Enseñanzas de Antonio de Padua.


Queridos amig@s! Hoy les comparto unas enseñanzas del místico Antonio de Padua, desde muy niño demostró tener un don especial que le permitió vivir conectado con nuestro Señor Jesucristo. 

En sus sermones, Antonio habla de la oración como de una relación de amor, que impulsa al hombre a conversar dulcemente con el Señor, creando una alegría inefable, que suavemente envuelve al alma en oración. Antonio nos recuerda que la oración necesita un clima de silencio que no consiste en aislarse del ruido exterior, sino que es una experiencia interior, que busca liberarse de las distracciones provocadas por las preocupaciones del alma, creando el silencio en el alma misma. Según sus enseñanzas, la oración se articula en cuatro actitudes indispensables que, en el latín de Antonio, se definen: obsecratio, oratio, postulatio, gratiarum actio. Podríamos traducirlas así: abrir confiadamente el propio corazón a Dios; este es el primer paso del orar, no simplemente captar una palabra, sino también abrir el corazón a la presencia de Dios; luego, conversar afectuosamente con él, viéndolo presente con nosotros; y después, algo muy natural, presentarle nuestras necesidades; por último, alabarlo y darle gracias.

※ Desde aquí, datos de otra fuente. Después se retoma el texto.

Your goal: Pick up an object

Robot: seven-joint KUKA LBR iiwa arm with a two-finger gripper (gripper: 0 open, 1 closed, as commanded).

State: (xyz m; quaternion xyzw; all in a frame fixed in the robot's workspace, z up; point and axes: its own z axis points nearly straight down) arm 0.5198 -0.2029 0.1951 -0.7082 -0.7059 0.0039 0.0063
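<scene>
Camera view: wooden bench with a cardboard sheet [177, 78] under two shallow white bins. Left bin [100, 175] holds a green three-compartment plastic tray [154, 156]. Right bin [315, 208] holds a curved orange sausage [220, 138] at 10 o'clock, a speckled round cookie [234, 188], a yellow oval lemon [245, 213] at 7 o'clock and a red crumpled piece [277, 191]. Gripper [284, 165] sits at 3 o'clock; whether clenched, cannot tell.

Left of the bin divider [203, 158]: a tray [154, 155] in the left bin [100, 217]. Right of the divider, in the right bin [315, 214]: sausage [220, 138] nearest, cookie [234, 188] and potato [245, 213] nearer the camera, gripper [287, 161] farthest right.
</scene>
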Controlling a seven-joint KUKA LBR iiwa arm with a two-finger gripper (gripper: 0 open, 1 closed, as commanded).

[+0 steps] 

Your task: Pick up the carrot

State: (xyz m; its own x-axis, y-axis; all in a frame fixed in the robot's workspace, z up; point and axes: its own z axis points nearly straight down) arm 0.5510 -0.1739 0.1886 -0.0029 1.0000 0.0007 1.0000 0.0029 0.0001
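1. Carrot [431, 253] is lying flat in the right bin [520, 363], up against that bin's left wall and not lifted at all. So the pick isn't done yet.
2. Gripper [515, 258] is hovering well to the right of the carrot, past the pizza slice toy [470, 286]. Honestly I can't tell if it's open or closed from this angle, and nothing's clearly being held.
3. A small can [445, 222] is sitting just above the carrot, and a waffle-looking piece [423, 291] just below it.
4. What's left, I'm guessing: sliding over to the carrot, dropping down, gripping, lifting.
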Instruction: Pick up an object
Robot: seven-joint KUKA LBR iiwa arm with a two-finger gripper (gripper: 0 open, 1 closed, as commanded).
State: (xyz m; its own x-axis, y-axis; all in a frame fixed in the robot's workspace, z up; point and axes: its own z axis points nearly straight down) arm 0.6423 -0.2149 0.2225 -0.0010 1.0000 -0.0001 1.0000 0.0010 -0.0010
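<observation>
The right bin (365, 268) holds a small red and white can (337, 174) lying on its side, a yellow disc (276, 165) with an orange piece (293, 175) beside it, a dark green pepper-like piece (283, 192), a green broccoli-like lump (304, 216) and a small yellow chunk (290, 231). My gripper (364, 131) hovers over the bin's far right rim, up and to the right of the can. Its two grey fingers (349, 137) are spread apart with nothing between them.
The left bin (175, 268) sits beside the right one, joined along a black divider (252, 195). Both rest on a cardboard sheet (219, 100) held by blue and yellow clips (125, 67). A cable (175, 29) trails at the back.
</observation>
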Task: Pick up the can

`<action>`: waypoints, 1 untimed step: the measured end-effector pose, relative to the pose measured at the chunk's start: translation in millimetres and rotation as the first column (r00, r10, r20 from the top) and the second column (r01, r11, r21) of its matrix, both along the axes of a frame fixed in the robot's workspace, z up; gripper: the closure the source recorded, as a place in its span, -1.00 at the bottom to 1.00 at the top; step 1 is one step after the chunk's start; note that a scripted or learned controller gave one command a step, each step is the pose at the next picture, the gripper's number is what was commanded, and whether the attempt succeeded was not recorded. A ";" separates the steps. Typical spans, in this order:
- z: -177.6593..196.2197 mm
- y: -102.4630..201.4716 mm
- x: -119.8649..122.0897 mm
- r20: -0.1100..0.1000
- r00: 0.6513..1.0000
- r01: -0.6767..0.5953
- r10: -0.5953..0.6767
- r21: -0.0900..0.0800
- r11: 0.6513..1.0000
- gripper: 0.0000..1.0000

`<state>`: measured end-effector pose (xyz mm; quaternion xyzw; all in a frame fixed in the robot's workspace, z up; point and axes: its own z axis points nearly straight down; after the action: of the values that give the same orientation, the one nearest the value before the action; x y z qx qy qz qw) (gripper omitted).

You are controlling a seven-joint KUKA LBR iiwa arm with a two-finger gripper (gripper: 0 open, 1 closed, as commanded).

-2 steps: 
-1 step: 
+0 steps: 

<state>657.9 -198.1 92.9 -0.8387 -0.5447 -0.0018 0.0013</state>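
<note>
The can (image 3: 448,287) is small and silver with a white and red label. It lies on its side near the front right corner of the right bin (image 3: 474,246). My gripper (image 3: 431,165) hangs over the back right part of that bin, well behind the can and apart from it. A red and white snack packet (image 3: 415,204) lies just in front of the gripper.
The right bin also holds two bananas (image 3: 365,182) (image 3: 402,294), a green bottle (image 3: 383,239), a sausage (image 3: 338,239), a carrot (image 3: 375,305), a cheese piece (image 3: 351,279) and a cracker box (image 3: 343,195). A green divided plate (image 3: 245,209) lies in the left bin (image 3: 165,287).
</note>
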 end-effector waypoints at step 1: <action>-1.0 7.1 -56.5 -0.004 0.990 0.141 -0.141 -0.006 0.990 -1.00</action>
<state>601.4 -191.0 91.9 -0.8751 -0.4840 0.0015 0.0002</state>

En esta enseñanza de Antonio sobre la oración observamos uno de los rasgos específicos de la teología franciscana, de la que fue el iniciador, a saber, el papel asignado al amor divino, que entra en la esfera de los afectos, de la voluntad, del corazón, y que también es la fuente de la que brota un conocimiento espiritual que sobrepasa todo conocimiento. De hecho, amando conocemos.

Escribe también Antonio: «La caridad es el alma de la fe, hace que esté viva; sin el amor, la fe muere» (Sermones II, Padua 1979, p. 37).

Sólo un alma que reza puede avanzar en la vida espiritual: este es el objeto privilegiado de la predicación de Antonio. Conoce bien los defectos de la naturaleza humana, nuestra tendencia a caer en el pecado; por eso exhorta continuamente a luchar contra la inclinación a la avidez, al orgullo, a la impureza y, en cambio, a practicar las virtudes de la austeridad, la generosidad, la humildad, la obediencia, la castidad y la pureza. A principios del siglo XIII, en el contexto del renacimiento de las ciudades y del florecimiento del comercio, crecía el número de personas insensibles a las necesidades de los pobres. Por ese motivo, Antonio invita repetidamente a los fieles a pensar en la verdadera riqueza, la del corazón, que haciéndonos ser buenos y misericordiosos nos hace acumular tesoros para el cielo. «Oh ricos -así los exhorta- haced amigos... a los pobres, acogedlos en vuestras casas: luego serán ellos, los pobres, quienes os acogerán en los tabernáculos eternos, donde existe la belleza de la paz, la confianza de la seguridad, y la opulenta serenidad de la saciedad eterna» (Sermones, p. 29).

¿Acaso esta enseñanza no es muy importante también hoy, cuando la crisis financiera y los graves desequilibrios económicos empobrecen a no pocas personas, y crean condiciones de miseria? Es triste pero las diferencias sociales crean injusticias, estas injusticias no son bien entendidas por los desfavorecidos que creen que se les oprime o se les olvida. Imaginaros amig@s si viviéramos en una sociedad más ética como lo intentaron los primeros cristianos que compartían todo y vivían en comunidades en las que se protegía a los más débiles (viudas, huérfanos). 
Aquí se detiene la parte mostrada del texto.